Early demonstrations are used to validate assumptions and align expectations. These are practical working artifacts—not conceptual previews—designed to answer real questions and reduce uncertainty for decision-makers.

Engineering execution has seen the most change given the dominant presence of coding agents. AI assisted engineering is a deep and rapidly evolving topic whose mastery is a non-negotiable component for execution.

B2C production scale and ops maturity translates, but has AI specific wrinkles. This is the current battleground as we work hard to bring more AI solutions to production.


Relationships and Partnerships

AI initiatives often involve multiple internal and external partners, stakeholders as most complex projects do. The uniqueness with AI is the wider difference in AI knowledge among participants. Marketing, speed of change, and the overall newness of AI has made the job of mediation and bridging much more frequent and needed.

I reduce risk early by making progress tangible and using it to amplify overall momentum. Working prototypes, shared metrics, and clear ownership boundaries allow different parties to collaborate effectively.

Trust is reinforced through reliability in consistent delivery of value, and how I deal with failures. When issues arise, I address them directly, take responsibility, and focus on resolution with clear communication. Consistent follow-through matters more than perfect execution, especially in long-running engagements.

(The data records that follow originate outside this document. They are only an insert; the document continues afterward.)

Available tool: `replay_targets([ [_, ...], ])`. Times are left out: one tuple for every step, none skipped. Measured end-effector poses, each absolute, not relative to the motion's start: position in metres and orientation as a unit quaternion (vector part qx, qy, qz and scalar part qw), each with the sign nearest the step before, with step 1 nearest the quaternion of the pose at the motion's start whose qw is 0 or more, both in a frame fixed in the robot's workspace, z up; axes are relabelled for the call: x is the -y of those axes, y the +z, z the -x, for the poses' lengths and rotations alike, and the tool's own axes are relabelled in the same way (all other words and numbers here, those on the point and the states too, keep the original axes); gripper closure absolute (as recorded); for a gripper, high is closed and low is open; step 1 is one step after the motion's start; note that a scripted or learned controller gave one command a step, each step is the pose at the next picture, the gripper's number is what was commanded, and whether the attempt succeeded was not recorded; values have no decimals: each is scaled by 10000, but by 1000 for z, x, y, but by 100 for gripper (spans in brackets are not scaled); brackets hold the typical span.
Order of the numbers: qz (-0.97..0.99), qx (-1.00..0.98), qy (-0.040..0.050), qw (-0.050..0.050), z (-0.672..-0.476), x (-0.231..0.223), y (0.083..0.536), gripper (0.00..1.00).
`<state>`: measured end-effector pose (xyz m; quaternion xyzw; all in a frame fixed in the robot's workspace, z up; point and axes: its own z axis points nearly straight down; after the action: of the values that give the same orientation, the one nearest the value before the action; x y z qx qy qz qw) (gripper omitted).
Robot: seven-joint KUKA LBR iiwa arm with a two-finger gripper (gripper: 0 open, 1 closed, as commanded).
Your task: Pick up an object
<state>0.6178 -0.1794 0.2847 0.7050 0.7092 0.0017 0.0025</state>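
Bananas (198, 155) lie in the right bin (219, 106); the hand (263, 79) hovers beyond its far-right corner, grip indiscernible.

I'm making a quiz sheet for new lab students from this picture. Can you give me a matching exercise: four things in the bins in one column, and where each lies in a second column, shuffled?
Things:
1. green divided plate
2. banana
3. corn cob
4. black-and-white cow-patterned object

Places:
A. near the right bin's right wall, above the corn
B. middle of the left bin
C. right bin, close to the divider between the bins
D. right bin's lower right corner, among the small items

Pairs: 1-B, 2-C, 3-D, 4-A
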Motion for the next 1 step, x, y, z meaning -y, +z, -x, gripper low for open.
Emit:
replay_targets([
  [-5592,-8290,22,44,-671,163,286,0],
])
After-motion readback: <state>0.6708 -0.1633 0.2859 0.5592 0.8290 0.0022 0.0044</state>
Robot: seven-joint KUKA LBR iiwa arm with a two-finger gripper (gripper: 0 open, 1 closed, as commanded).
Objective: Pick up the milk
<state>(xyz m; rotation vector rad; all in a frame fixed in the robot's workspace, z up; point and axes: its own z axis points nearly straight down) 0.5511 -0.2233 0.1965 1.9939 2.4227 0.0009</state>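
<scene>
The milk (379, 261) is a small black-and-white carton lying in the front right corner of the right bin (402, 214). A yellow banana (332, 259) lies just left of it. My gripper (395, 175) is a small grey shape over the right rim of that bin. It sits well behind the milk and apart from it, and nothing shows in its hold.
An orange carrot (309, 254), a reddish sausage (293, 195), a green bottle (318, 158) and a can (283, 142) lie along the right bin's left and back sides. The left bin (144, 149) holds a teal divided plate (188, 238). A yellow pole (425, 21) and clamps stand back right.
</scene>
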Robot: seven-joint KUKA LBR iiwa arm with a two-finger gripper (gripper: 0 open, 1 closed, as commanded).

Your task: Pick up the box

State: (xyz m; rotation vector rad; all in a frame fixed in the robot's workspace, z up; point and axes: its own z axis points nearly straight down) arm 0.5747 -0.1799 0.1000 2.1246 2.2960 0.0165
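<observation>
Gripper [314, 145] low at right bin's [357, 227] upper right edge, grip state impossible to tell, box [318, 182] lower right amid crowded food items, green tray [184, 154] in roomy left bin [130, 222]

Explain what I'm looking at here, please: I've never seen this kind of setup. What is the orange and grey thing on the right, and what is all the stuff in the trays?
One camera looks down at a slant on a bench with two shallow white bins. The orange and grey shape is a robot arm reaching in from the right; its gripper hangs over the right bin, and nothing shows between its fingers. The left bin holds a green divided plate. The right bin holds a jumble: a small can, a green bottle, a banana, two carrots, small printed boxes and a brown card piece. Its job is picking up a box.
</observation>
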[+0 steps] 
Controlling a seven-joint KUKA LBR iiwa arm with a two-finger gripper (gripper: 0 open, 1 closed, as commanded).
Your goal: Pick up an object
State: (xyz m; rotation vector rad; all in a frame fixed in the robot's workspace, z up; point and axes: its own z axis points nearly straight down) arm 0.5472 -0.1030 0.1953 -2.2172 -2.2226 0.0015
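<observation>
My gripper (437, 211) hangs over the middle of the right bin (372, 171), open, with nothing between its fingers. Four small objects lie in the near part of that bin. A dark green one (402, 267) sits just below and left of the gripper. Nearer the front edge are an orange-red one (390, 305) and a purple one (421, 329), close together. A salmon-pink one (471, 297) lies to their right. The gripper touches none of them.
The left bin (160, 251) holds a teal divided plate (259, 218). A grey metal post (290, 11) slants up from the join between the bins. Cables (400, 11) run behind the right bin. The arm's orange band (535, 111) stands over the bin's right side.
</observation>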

Operating Across Enterprises and Startups

Enterprises and startups differ in pace and risk tolerance, but both require disciplined execution.

Startups often prioritize speed and differentiation, while enterprises emphasize stability and incremental rollout. In both contexts, the core challenge is integrating AI into real operations without disrupting what already works.

What transfers across these environments is a cross-functional operating approach: evaluating feasibility, delivery risk, partner dynamics, and business impact together, rather than in isolation. This allows AI initiatives to progress steadily while remaining aligned with organizational realities.